Citi initiates Qualcomm (QCOM) at Buy and a $61 target. Citi says QCOM will benefit from an explosion in 3G and a spike in royalties from higher ASPs. The firm also thinks Street estimates are too low:
Qualcomm is unique amongst handset chip companies in that it derives 31% of revenues and 71% of EBIT from technology licensing. While this alone drives a premium to its comparable chip peers, the benefit of this licensing model is increasing as 3G phones outgrow the overall handset market—
Qualcomm derives a royalty on ALL 3G phones (except for Nokia with whom there is ongoing litigation). Meanwhile, the proliferation of smartphones, that carry 83% higher ASP’s than average handsets compound the benefit to Qualcomm as their royalties are a percentage of wholesale ASP’s.
Citi is upbeat on QCOM’s strength in R&D and product lineups:
Meanwhile, by virtue of its high R&D, profitable execution, and relatively complete product portfolio, we view Qualcomm as a natural share gainer in the chipset market for handsets. Indeed, this has been borne out by recent QCT (QCOM CDMA Technologies) growth. Consolidation amongst the fragmented peer group ought to further benefit QCT share as customers consolidate around proven product portfolios.
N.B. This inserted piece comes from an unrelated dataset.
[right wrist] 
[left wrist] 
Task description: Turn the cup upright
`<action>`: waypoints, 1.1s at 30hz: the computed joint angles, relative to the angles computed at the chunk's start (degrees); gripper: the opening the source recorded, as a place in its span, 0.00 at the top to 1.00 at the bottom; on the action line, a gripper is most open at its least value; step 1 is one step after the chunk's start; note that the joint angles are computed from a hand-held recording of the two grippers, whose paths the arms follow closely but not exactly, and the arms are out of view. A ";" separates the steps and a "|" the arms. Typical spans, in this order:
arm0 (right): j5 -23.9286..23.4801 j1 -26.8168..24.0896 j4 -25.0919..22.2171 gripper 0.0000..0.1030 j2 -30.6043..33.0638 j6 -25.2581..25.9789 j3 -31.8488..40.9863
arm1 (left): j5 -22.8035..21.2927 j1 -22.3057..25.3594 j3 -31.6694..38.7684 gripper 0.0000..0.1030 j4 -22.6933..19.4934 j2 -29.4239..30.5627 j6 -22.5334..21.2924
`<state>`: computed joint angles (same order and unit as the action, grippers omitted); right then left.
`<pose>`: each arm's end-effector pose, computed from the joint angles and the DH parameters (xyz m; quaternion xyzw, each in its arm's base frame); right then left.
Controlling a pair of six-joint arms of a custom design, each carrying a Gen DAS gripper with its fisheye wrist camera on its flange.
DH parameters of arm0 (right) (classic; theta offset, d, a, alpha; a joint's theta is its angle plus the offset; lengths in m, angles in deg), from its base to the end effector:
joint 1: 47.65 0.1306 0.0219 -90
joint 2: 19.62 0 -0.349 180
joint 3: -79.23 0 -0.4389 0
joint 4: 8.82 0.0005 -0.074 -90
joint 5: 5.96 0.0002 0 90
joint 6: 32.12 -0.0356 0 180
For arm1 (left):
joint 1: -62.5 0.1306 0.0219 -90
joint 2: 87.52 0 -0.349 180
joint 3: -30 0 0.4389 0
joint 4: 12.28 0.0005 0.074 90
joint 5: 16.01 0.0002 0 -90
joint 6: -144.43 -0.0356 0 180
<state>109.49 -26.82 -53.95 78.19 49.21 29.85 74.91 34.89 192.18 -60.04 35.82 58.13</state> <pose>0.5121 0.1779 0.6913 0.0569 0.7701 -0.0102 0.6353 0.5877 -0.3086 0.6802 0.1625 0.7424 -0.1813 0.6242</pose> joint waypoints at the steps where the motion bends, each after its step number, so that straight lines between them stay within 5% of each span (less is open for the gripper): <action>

Finally, Citi thinks that the market isn’t properly pricing in the real strength of the coming 3G explosion, which will drive ASPs (and QCOM royalties) through the roof:
We model above consensus revenues and proforma EPS (2009), primarily reflecting solid ASP trends and high share targets. Our target price implicitly values Qualcomm’s licensing business (QTL) at 23x 2009 EBIT (inline with comparables) and its chip business (QCT) at 19x 2009 EBIT (above comparables). The resulting 34% ETR substantiates our “Buy” rating.